Task to carry out: Go through the records and report each line holding the string "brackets".

Provided records:
——————————
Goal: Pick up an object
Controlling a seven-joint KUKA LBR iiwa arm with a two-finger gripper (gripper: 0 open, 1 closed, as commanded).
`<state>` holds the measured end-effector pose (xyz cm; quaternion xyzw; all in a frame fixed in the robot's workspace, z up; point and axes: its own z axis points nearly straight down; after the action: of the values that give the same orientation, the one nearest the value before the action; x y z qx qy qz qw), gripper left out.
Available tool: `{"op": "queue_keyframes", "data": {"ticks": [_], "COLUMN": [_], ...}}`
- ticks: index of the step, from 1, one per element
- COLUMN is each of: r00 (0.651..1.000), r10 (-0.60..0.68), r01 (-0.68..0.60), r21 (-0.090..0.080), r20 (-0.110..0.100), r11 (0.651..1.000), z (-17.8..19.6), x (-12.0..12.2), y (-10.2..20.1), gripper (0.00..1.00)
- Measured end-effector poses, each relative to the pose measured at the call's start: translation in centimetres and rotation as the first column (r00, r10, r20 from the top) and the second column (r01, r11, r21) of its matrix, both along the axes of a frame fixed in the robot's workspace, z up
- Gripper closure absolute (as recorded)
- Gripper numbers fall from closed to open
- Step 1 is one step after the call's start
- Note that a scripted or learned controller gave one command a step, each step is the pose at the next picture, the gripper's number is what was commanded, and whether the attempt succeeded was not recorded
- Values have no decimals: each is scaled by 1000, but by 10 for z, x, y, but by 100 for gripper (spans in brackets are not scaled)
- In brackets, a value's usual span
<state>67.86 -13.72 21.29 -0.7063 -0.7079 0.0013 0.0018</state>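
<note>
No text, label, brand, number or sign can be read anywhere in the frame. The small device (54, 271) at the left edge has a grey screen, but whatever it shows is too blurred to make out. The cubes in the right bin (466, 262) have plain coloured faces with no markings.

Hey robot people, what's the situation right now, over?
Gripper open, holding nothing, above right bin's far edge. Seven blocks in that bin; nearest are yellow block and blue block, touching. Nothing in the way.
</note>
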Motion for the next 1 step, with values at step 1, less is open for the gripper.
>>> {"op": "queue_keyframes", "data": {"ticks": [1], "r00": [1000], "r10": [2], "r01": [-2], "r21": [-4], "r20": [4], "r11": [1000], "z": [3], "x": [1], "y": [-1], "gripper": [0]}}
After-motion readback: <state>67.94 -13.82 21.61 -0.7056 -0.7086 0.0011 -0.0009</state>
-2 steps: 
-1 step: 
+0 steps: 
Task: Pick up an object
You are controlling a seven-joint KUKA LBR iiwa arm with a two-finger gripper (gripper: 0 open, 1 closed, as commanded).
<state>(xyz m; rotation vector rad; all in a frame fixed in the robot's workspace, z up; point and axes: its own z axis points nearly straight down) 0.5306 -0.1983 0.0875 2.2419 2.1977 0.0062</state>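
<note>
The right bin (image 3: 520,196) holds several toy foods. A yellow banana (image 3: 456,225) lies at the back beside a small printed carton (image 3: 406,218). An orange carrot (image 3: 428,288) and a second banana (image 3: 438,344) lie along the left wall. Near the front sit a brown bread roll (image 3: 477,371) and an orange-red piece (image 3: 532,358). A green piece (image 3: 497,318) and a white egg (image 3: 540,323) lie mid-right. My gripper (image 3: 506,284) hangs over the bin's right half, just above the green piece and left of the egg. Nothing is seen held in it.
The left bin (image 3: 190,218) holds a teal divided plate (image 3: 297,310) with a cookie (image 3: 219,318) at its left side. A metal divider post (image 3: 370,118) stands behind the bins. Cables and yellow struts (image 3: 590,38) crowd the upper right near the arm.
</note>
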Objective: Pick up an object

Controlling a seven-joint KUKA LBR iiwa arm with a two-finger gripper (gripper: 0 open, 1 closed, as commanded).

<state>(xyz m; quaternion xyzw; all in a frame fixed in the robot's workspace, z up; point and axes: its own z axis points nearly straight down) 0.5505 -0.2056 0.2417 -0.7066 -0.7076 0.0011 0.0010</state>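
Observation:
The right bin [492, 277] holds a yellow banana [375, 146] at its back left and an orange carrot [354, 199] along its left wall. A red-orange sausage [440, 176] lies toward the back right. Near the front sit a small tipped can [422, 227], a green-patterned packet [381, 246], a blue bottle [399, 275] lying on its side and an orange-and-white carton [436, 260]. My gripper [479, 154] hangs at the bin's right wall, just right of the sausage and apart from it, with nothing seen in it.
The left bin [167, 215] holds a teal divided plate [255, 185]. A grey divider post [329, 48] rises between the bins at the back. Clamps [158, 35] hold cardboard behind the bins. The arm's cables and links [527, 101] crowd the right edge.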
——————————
Solution to this problem:
- Values have no decimals: each is scaled by 1000, but by 10 for z, x, y, but by 100 for gripper (spans in brackets are not scaled)
- In brackets, a value's usual span

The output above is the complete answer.